2025 American Academy of Neurology Abstract Website

David Coughlin¹, Lavanya Jain², Maria Khrestian², Karen MacLeod³, Andrea Bozoki⁴, James Galvin⁵, David Irwin⁶, Carol Lippa⁷, Irene Litvan⁸, Oscar Lopez⁹, Sarah Berman⁹, Debby Tsuang¹⁰, Cyrus Zabetian¹¹, Jori Fleisher¹², Angela Taylor¹³, James Leverenz², Lynn Bekris², Douglas Galasko¹
¹University of California San Diego, ²Cleveland Clinic, ³Amprion Clinical Laboratory, ⁴University of North Carolina, ⁵University of Miami Miller School of Medicine, ⁶University of Pennsylvania, ⁷Thomas Jefferson University, ⁸UC San Diego Parkinson and Other Movement Disorder Center, ⁹University of Pittsburgh, ¹⁰VAMC 116 MHC, ¹¹VA Puget Sound Health Care System, ¹²Rush University Parkinson'S and Movement Disorders Program, ¹³Lewy Body Dementia Association

Objective:

To explore association of CSF alpha-synuclein seed amplification (αSyn-SAA) and CSF Alzheimer’s disease (AD) biomarker profiles with presenting features and longitudinal decline in the multicentered prospective Dementia with Lewy Bodies (DLB) Consortium study.

Background:

αSyn-SAA accurately detects αSyn pathology in synucleinopathies including DLB. AD co-pathology occurs in ~70% of DLB participants at autopsy and can be detected using CSF markers. The association of different αSyn/AD biomarker profiles with clinical outcomes in DLB can aid prognostication and inform clinical trial design.

Design/Methods:

CSF samples obtained <1 year of baseline assessments from participants of the DLB consortium study were analyzed for αSyn-SAA (Amprion SynTap assay), Aβ42/40, ptau-181, and total-tau (Luminex-xMAP technology; Millipore). Cut-points were defined as per Jain et al. Alzheimers Dement. 2024. Cross-sectional comparisons of core DLB features, cognitive impairment, and hyposmia (<15^th percentile of predicted performance) in participants with different CSF biomarker profiles was performed. Rates of cognitive decline, measured by MoCA scores, and motor decline, measured by MDS-UPDRS scores, were assessed.

Results:

Ninety-five participants with CSF αSyn-SAA and AD biomarkers were studied; 69% (66/95) were αSyn-SAA+. αSyn-SAA+ participants had worse baseline MoCA scores (p=0.02), worse motor parkinsonism (p=0.003), were more likely to be hyposmic (p<0.0001), and had more core DLB features (p=0.04).
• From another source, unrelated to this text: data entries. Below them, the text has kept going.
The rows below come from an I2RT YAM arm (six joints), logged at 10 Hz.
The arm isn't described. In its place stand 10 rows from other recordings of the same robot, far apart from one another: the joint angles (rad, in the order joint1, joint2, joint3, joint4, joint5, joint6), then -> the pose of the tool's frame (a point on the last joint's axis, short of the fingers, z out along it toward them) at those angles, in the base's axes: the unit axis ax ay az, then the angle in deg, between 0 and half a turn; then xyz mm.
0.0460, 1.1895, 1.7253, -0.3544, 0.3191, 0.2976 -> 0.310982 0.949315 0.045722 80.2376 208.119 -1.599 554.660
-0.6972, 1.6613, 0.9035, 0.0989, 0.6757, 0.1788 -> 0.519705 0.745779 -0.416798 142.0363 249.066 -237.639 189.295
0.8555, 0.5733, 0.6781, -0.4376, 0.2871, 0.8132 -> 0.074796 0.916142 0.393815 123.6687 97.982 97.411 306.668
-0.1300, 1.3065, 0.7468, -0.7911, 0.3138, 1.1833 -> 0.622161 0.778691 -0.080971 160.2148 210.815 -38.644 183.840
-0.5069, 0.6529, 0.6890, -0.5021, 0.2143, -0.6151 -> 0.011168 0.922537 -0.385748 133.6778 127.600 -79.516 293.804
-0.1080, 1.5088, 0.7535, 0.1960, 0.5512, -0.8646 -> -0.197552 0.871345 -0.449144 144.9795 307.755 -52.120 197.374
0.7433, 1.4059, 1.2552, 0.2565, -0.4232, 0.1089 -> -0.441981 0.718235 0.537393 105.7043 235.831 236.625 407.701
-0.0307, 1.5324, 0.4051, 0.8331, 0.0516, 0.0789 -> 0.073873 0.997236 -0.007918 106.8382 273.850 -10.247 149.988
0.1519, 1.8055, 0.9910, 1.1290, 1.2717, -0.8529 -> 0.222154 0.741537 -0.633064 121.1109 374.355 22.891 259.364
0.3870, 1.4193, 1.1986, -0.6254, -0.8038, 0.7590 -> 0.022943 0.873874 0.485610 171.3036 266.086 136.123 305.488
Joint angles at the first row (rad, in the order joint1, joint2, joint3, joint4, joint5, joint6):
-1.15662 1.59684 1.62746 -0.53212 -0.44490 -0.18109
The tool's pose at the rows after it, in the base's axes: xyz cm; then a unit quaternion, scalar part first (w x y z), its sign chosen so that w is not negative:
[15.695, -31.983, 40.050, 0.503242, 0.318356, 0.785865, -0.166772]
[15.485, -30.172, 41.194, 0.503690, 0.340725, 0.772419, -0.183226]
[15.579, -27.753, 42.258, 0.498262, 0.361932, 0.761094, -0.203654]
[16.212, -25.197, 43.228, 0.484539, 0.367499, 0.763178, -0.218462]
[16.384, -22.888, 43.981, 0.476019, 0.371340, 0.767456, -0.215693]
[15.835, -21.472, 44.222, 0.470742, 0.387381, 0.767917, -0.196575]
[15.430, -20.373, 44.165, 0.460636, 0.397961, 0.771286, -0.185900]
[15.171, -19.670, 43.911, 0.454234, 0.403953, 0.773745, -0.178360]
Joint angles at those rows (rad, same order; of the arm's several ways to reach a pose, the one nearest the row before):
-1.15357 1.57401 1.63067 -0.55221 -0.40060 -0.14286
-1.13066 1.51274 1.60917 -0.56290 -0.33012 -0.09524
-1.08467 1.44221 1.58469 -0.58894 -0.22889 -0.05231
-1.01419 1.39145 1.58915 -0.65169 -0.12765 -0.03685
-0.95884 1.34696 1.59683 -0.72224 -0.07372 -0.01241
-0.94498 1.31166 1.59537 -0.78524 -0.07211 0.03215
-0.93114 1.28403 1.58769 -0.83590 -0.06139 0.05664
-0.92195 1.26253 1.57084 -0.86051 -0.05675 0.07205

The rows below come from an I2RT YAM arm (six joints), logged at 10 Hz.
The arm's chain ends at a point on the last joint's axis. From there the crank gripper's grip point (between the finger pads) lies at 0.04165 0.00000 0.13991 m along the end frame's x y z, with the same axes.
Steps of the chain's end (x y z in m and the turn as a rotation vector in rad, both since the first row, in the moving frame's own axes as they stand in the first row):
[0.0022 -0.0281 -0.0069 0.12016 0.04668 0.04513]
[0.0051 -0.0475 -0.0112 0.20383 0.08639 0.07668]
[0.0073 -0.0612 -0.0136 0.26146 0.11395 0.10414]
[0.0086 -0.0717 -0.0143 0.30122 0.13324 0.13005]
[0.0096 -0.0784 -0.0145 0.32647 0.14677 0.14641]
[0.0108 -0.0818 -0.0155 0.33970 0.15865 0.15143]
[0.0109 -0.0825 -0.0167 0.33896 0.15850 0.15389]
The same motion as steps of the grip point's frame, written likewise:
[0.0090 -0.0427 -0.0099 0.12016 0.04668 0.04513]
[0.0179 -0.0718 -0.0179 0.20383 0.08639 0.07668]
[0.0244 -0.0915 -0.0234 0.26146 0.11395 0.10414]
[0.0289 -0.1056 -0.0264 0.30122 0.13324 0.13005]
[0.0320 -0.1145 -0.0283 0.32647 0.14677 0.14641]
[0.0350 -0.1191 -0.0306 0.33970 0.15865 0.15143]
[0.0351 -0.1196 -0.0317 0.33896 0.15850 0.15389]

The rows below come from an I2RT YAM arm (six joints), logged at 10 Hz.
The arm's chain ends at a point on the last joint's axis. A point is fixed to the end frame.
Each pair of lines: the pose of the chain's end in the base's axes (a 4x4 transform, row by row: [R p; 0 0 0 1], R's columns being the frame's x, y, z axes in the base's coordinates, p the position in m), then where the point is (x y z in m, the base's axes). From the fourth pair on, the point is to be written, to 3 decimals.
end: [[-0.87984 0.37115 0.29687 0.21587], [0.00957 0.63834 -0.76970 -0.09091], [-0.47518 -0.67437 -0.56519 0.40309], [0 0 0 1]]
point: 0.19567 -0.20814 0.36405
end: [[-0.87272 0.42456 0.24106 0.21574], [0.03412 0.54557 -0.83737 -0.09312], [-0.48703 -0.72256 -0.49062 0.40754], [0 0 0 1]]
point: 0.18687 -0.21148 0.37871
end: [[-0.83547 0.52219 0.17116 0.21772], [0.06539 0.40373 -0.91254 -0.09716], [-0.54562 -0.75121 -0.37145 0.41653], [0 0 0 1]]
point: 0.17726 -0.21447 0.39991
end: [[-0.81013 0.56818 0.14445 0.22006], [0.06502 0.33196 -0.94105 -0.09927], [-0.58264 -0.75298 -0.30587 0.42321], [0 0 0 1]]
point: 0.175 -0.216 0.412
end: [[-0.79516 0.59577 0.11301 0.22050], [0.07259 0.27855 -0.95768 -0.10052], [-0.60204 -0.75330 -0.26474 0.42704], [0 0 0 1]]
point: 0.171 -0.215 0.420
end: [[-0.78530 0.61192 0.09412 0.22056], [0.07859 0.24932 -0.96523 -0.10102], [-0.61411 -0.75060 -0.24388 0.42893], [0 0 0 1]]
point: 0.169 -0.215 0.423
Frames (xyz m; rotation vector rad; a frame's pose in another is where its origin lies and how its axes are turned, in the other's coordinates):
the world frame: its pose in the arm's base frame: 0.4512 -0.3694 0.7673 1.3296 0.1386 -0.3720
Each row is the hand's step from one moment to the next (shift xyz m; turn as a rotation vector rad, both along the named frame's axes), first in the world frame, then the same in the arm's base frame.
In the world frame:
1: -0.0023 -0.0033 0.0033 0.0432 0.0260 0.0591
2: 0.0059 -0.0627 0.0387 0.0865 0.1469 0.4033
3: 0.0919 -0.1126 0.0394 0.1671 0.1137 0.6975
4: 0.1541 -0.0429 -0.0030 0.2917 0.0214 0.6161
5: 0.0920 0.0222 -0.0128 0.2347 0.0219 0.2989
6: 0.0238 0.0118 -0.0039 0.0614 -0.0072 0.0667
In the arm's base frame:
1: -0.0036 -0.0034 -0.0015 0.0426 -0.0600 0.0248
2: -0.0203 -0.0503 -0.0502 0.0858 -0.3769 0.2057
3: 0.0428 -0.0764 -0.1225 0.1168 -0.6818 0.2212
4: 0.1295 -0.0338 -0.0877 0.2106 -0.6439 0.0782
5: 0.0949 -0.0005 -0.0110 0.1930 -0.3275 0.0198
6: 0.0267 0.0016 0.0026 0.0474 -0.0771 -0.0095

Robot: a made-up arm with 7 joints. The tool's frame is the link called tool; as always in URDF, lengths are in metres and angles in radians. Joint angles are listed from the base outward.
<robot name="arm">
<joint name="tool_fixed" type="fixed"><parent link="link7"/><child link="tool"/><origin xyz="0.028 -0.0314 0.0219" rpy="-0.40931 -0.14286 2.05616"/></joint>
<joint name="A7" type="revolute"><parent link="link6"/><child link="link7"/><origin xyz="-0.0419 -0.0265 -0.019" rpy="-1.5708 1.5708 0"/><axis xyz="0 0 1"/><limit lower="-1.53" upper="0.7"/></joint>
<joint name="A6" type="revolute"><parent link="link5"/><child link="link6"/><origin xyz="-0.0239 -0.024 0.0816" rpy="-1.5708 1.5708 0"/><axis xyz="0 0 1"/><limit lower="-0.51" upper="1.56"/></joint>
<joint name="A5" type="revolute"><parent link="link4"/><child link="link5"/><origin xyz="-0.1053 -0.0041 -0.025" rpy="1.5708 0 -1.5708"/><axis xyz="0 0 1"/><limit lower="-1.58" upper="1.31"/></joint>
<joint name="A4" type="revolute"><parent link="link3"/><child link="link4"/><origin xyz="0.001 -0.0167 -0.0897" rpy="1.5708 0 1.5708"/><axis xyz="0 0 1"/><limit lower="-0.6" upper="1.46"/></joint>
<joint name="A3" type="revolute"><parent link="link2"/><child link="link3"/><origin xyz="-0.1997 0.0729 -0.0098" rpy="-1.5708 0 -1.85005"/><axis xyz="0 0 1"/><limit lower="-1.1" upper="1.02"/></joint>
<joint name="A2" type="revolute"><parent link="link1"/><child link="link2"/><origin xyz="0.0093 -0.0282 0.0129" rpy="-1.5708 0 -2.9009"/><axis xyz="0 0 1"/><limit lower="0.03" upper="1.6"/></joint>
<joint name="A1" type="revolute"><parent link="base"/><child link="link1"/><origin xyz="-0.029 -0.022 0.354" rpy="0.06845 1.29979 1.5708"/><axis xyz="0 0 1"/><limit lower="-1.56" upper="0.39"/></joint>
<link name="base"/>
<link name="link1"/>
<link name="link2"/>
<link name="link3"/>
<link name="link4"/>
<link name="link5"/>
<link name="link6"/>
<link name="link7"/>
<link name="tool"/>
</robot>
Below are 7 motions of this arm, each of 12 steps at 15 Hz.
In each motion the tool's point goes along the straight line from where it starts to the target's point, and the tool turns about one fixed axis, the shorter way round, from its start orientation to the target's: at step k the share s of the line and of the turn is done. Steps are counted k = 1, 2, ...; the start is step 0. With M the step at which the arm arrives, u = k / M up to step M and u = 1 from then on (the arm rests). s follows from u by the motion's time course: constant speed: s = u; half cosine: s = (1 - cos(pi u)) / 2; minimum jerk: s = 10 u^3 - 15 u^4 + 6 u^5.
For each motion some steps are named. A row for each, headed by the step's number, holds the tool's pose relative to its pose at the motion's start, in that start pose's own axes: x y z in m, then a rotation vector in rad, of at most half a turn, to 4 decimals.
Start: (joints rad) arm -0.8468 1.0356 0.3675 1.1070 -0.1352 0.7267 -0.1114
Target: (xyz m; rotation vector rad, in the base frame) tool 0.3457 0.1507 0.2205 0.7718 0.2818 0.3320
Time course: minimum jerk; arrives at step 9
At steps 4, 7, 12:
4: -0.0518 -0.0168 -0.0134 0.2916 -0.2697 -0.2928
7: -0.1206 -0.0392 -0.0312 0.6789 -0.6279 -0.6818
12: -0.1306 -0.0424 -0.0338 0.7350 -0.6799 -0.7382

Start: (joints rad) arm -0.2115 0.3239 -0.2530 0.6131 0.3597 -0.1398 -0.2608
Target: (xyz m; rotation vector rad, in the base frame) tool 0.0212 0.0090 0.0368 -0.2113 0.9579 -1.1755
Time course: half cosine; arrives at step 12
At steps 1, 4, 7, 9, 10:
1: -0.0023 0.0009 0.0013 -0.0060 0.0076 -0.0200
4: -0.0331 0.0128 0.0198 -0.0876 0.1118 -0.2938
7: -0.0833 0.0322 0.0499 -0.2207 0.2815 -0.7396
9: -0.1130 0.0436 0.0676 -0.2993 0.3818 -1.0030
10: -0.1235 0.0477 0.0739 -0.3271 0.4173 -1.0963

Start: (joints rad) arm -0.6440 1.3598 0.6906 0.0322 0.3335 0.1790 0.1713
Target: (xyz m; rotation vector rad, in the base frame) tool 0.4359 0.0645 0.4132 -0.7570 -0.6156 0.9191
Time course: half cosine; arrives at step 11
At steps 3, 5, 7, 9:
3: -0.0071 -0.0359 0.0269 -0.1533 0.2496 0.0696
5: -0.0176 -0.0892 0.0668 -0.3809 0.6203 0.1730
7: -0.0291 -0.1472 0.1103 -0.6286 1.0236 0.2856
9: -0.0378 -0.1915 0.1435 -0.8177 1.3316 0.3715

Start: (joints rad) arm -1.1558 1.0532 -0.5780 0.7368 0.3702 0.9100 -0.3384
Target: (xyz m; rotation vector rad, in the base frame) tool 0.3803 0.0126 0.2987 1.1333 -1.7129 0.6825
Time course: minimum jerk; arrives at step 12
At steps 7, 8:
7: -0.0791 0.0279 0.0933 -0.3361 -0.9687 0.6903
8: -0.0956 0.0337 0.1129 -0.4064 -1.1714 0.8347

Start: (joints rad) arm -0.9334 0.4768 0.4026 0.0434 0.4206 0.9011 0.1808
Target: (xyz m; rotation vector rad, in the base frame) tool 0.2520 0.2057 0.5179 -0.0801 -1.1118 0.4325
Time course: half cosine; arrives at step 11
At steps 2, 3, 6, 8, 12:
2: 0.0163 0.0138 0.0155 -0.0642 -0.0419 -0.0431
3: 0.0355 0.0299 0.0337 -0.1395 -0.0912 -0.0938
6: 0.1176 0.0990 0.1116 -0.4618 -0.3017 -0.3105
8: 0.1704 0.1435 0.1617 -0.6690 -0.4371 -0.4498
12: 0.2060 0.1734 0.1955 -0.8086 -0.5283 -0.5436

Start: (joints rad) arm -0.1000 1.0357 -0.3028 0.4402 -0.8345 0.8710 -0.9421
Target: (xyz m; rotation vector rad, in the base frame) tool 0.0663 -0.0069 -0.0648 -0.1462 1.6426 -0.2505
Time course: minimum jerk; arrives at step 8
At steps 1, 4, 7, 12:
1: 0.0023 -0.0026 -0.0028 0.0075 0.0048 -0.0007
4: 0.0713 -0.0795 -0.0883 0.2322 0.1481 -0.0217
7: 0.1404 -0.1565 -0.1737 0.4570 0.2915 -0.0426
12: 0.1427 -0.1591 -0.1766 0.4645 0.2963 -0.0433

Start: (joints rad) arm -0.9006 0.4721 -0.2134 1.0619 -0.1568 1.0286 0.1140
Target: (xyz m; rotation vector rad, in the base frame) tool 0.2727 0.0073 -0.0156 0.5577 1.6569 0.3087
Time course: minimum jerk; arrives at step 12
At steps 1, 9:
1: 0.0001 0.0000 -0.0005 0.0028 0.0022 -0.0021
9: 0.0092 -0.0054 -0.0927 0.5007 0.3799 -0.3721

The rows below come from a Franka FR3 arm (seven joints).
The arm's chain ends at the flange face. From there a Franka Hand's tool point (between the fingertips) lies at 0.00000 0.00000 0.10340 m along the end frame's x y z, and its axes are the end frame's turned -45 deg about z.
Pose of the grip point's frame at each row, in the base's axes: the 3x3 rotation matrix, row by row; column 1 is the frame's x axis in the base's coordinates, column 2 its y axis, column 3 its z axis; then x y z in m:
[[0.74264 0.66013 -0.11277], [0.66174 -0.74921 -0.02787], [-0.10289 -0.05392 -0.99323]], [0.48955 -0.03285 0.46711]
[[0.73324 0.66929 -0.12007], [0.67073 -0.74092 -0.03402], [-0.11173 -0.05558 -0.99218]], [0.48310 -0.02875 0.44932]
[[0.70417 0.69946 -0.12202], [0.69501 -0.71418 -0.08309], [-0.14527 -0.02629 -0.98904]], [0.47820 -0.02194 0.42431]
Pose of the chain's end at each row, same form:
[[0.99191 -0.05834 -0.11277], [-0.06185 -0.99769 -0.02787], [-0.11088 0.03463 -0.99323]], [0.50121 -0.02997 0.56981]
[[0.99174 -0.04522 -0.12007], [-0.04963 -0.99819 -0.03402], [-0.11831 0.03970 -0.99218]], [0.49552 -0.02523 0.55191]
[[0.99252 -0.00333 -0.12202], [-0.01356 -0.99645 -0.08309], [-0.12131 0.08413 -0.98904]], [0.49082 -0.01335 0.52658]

Of αSyn-SAA+ participants, 41% (27) had normal AD biomarkers (Aβ42/40, ptau181, t-tau all normal), and 53% (35) had evidence of Amyloid-β co-pathology (Aβ42/40 abnormal, ±p-tau181, ±t-tau) αSyn-SAA+ participants had greater progression in cognitive deficits and parkinsonism than αSyn-SAA- participants (MoCA Coefficient=-0.77, p=0.029. MDS-UPDRSpartIII Coefficient 3.54, p<0.0001). αSyn-SAA+Aβ+ participants had greater declines in MoCA scores than αSyn-SAA+Aβ- participants (Coefficient=-1.98, p<0.0001). MDS-UPDRSpartI subscores increased more in αSyn-SAA+Aβ+ participants than in αSyn-SAA+Aβ- participants (Coefficient=1.86, p=0.02).

Conclusions:

In this well-characterized cohort of DLB participants, αSyn-SAA positivity is associated with greater motor and cognitive decline. AD co-pathology is common and confers additional risk of cognitive decline.